Florida bitcoin processing boss gets 5 1/2 years in prison
A Florida man was sentenced to 5 1/2 years in prison by a judge who said he used a "pyramid of lies" to boost a business that helped criminals process millions of dollars in illegal bitcoin transactions.
Anthony Murgio, of Tampa, pleaded guilty earlier this year to conspiracy charges, admitting he knew he was acting illegally when he enticed friends and family members, including his father, to help him operate a crooked money exchange business.
"I screwed up badly," he said in court Tuesday.
His father, a former Palm Beach County, Florida, school board member, also has pleaded guilty in the scheme.

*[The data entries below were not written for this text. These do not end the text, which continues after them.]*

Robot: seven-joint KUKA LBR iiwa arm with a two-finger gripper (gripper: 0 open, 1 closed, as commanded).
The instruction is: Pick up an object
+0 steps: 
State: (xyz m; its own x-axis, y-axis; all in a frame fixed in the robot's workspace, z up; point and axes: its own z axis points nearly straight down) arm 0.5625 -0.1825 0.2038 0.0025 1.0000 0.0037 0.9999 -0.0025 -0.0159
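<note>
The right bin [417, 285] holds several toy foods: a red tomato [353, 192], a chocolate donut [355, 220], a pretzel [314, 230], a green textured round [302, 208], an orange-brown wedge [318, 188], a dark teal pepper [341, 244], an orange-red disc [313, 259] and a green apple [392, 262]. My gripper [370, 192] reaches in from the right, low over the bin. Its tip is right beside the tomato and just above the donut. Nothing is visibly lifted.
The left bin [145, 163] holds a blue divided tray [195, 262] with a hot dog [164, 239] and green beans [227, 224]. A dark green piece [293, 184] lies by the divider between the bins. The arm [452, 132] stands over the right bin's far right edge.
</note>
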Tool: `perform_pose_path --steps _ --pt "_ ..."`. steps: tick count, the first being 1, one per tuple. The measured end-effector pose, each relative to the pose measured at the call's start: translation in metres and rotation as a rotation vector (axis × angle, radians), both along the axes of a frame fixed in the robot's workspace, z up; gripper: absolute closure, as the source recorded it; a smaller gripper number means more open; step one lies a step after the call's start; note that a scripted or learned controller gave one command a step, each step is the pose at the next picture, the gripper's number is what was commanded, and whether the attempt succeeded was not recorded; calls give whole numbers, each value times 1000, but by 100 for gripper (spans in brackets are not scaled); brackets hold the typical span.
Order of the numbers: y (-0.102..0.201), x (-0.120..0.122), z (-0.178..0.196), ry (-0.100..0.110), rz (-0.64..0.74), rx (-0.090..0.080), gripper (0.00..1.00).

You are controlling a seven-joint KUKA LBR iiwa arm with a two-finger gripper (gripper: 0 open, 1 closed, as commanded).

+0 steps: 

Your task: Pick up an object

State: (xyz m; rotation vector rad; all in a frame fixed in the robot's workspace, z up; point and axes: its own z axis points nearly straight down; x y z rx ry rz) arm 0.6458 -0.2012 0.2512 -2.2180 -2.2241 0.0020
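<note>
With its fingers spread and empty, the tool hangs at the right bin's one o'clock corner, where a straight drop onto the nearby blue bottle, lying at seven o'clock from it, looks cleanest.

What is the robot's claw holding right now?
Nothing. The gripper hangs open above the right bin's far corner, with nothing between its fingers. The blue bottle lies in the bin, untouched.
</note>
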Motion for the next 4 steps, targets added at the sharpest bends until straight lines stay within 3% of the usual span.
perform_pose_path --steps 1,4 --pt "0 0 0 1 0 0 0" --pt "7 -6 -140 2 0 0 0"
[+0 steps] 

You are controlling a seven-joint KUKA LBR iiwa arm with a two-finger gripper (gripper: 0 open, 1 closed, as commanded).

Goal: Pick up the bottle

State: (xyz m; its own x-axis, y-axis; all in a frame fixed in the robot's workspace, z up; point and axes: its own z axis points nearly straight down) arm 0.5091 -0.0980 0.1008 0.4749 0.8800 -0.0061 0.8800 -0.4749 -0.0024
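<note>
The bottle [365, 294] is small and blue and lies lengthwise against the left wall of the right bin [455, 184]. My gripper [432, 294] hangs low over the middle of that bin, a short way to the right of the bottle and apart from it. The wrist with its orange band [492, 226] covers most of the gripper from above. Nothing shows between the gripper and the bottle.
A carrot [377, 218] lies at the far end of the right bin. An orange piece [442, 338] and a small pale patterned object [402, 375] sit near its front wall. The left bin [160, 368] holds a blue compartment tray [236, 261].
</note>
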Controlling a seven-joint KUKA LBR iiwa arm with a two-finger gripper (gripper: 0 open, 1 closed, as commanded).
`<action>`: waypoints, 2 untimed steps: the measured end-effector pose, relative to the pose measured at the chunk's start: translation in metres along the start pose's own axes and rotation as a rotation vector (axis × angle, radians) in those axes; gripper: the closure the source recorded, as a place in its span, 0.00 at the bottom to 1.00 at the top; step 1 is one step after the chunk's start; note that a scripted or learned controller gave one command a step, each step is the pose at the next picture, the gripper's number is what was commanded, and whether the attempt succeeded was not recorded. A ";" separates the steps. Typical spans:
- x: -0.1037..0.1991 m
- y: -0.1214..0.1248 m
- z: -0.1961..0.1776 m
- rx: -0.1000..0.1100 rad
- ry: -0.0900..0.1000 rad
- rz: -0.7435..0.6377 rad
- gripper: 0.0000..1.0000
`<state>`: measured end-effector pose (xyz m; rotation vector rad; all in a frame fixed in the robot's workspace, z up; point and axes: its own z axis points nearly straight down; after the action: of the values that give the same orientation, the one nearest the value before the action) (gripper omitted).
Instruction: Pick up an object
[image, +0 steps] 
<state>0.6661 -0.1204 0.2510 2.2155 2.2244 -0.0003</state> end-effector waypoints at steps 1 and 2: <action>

U.S. District Judge Alison J. Nathan in Manhattan noted that Murgio's victims included a federal credit union that served a low-income community in Lakewood, New Jersey.
Prosecutors said the 110-member once-healthy credit union was forced into liquidation after 36 years after Murgio and his friends made $162,000 in "donations" and "consulting fees" to a local church in a corrupt deal to take control of the credit union and process more than $60 million in transactions for their illegal activities.

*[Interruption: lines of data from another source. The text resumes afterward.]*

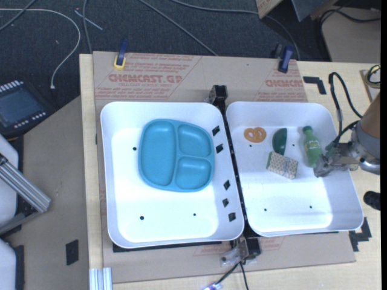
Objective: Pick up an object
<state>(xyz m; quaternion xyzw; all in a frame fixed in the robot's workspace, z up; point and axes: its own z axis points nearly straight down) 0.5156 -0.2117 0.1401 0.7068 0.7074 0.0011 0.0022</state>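
On the surface, the right bin holds a green bottle; the gripper should centre over it; finger state cannot be told.

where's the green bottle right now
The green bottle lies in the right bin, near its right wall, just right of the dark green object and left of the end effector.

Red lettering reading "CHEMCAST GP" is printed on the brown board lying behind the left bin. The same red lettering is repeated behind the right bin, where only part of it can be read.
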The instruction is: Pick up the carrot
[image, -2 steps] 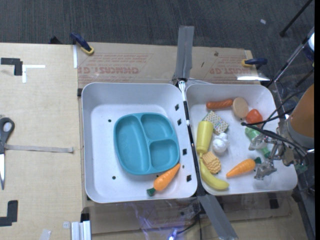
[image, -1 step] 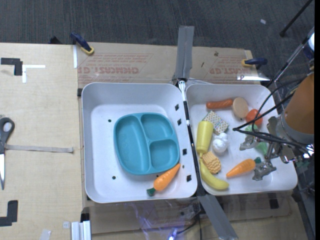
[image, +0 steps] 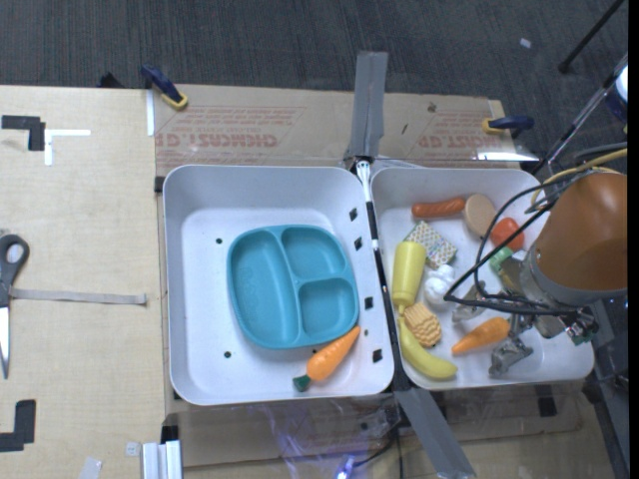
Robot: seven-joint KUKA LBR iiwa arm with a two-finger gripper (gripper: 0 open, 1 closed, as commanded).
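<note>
An orange carrot [image: 334,355] with a green stalk end lies in the left bin [image: 190,267], at its front, touching the front edge of a teal divided plate [image: 293,285]. A second orange carrot-shaped piece [image: 481,334] lies in the right bin [image: 564,367] near its front. My gripper [image: 509,355] hangs low over the right bin's front right part, just right of that orange piece and far from the carrot in the left bin. The arm's orange band [image: 591,230] and cables hide part of the right bin.
The right bin also holds a banana [image: 427,359], a yellow cylinder [image: 407,272], two waffle-like pieces [image: 422,321], a sausage [image: 439,208], a tan disc [image: 479,213], a red piece [image: 505,233] and a white item [image: 437,287]. Scissors [image: 10,267] lie on the bench at far left.
</note>
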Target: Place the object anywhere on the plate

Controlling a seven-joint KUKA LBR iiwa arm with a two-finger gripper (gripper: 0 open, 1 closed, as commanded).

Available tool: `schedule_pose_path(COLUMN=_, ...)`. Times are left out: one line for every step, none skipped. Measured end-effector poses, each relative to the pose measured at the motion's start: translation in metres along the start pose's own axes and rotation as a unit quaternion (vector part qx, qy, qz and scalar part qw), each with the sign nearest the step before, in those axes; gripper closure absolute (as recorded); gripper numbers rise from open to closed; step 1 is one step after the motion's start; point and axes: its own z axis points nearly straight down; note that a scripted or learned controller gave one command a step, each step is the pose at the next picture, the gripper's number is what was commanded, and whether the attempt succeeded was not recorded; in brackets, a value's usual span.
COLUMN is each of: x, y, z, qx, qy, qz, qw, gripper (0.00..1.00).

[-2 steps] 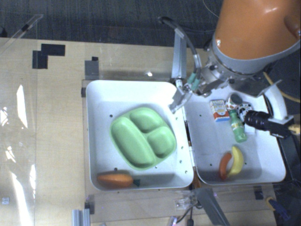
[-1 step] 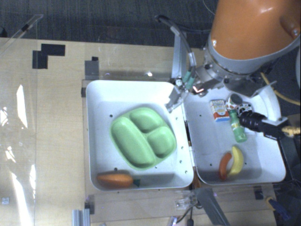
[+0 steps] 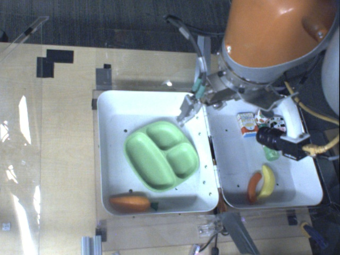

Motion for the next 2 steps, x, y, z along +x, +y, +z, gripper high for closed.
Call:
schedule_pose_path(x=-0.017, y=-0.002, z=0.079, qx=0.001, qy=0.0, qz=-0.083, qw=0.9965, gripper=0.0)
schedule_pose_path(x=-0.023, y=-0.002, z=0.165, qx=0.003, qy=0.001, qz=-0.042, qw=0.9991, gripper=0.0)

The judge called Murgio's greed-driven plans "dangerous and destructive" criminal conduct.
"Mr. Murgio led his co-conspirators in a pyramid of lies," the judge said.
Through sobs, Murgio, 33, apologized for involving friends and family members as many of them cried from the first row of spectator benches.
"I'm sorry for all the damage I've caused to so many people," he said. "I put myself above the law."
He said the prosecution had given him perspective.
"Money comes and goes," he said. "The satisfaction you get from helping somebody's life is not even in the same universe as making $50,000 in a transaction."
Prosecutors said Murgio processed more than $10 million in illegal bitcoin transactions from April 2013 through July 2015.
Murgio, his father and another man admitted roles in operating a phony Florida-based business called the Collectables Club. Authorities said the business allowed criminals to buy bitcoins to launder their money under the pretense they were buying stamps and sports memorabilia.
Prosecutors had requested Murgio serve more than a decade in prison.